Alternatively, you could work with an approximation of the numerical derivative and second derivative to define valleys. In your case, this might even work better. A pragmatic way of calculating the derivatives and the minima/maxima of the first derivative :
#first derivative
f.deriv <- diff(lowess(series,f=n/length(series),delta=1)$y)
#second derivative
f.sec.deriv <- diff(f.deriv)
#minima and maxima defined by where f.sec.deriv changes sign :
minmax <- cumsum(rle(sign(f.sec.deriv))$lengths)
op <- par(mfrow=c(2,1))
plot(series,type="l")
plot(f.deriv,type="l")
points((1:length(f.deriv))[minmax],f.deriv[minmax],col="red")
par(op)
You can define a valley by different criterion :
depth
width
volume (depth*width)
You might also have valley in a big mountain, do you want these too ?

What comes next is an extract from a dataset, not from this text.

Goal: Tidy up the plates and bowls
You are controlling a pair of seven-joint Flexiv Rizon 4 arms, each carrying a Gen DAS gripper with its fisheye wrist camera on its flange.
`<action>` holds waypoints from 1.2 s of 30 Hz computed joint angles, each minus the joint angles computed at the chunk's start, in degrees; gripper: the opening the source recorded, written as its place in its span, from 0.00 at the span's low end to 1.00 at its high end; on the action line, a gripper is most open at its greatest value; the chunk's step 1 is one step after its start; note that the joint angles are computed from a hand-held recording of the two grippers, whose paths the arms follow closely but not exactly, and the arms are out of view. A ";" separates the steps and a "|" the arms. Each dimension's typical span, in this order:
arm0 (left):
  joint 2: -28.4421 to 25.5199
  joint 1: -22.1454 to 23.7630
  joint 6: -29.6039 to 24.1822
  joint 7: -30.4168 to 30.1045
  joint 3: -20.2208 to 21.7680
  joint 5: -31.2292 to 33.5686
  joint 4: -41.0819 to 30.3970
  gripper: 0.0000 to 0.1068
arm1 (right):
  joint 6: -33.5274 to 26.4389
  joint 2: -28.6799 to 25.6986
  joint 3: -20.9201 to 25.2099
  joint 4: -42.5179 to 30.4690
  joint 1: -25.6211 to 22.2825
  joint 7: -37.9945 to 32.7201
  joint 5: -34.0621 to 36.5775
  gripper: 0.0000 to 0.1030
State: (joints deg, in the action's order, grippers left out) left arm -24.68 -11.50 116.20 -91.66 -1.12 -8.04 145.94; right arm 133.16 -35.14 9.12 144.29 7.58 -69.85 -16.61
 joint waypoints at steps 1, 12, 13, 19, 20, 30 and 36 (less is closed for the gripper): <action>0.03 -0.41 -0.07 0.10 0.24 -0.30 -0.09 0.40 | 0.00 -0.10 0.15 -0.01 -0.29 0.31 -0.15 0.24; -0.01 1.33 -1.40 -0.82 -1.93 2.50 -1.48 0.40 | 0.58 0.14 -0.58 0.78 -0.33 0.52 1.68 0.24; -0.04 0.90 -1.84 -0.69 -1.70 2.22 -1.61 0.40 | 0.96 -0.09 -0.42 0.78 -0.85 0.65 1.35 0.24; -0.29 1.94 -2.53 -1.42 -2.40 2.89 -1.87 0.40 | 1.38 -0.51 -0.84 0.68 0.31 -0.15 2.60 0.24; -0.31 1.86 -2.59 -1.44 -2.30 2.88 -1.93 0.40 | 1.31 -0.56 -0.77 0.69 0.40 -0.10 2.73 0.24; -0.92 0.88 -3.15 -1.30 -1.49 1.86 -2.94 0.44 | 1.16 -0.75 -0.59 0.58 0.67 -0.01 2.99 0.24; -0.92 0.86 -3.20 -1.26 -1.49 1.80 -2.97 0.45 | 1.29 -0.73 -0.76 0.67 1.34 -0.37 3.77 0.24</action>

For example there is a valley here : 1 2 3 4 1000 1000 800 800 800 1000 1000 500 200 3
Try to explain with more details how YOU (or any expert in your field) would choose the valleys given the data
You might want to look at watershed
You might want to try the peak detection function to identify the regions of interest. The desired minimum width of the valleys can be specified with the span parameter.
It might be a good idea to smooth the data first, to get rid of the noise peaks like the one in the right "valley" of the blue graph. A simple stats::filter should be enough.
The final step would be to check the depth of the found "valleys". This really depends on your requirements. As a first approximation, you can simply compare the peak value with the median level of the data.